» What the exercise asks
So that the copy stays text only, transcribe the data below exactly and exclude the images.

+++ Dataset extract

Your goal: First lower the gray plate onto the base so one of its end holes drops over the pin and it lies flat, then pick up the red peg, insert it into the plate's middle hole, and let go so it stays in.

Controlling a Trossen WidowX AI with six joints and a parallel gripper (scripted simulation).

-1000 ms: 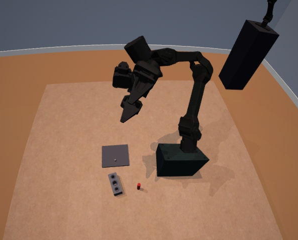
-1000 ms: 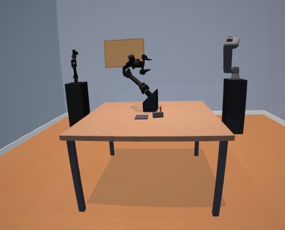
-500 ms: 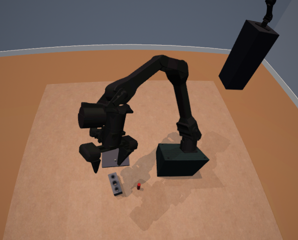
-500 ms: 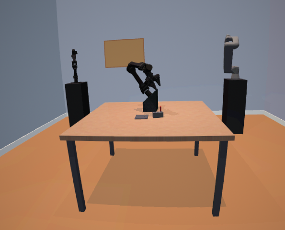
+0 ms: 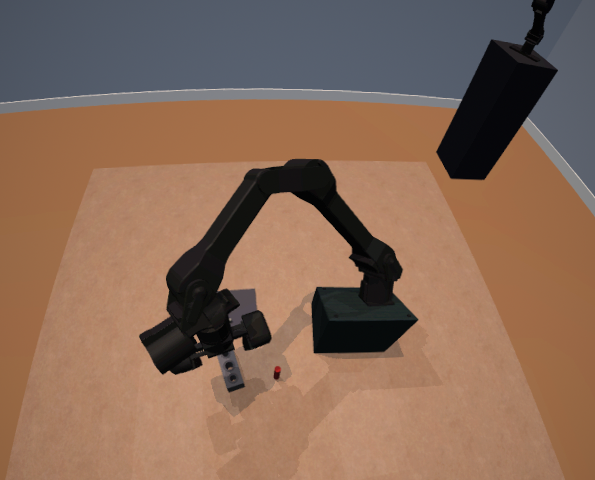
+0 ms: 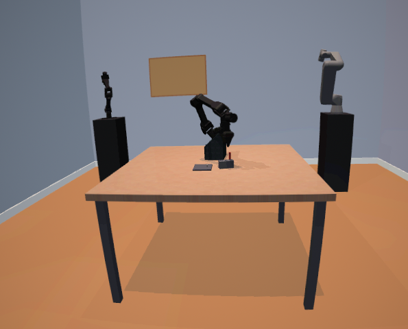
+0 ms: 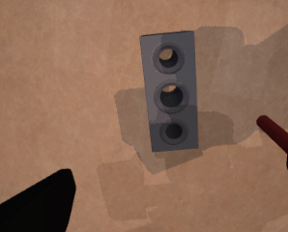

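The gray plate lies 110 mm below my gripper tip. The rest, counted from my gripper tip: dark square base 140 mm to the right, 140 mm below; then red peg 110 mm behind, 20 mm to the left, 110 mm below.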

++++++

» Exercise result
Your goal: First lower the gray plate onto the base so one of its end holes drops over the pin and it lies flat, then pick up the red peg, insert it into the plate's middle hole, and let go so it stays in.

Controlling a Trossen WidowX AI with six joints and a parallel gripper (scripted simulation).

-1000 ms: 
-1000 ms: 
-500 ms: 
-500 ms: 
+0 ms: 
+0 ms: 
+0 ms: 

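The gray plate lies 110 mm below my gripper tip. The rest, counted from my gripper tip: dark square base 140 mm to the right, 140 mm below; then red peg 110 mm behind, 20 mm to the left, 110 mm below.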

This exercise has nothing more to it.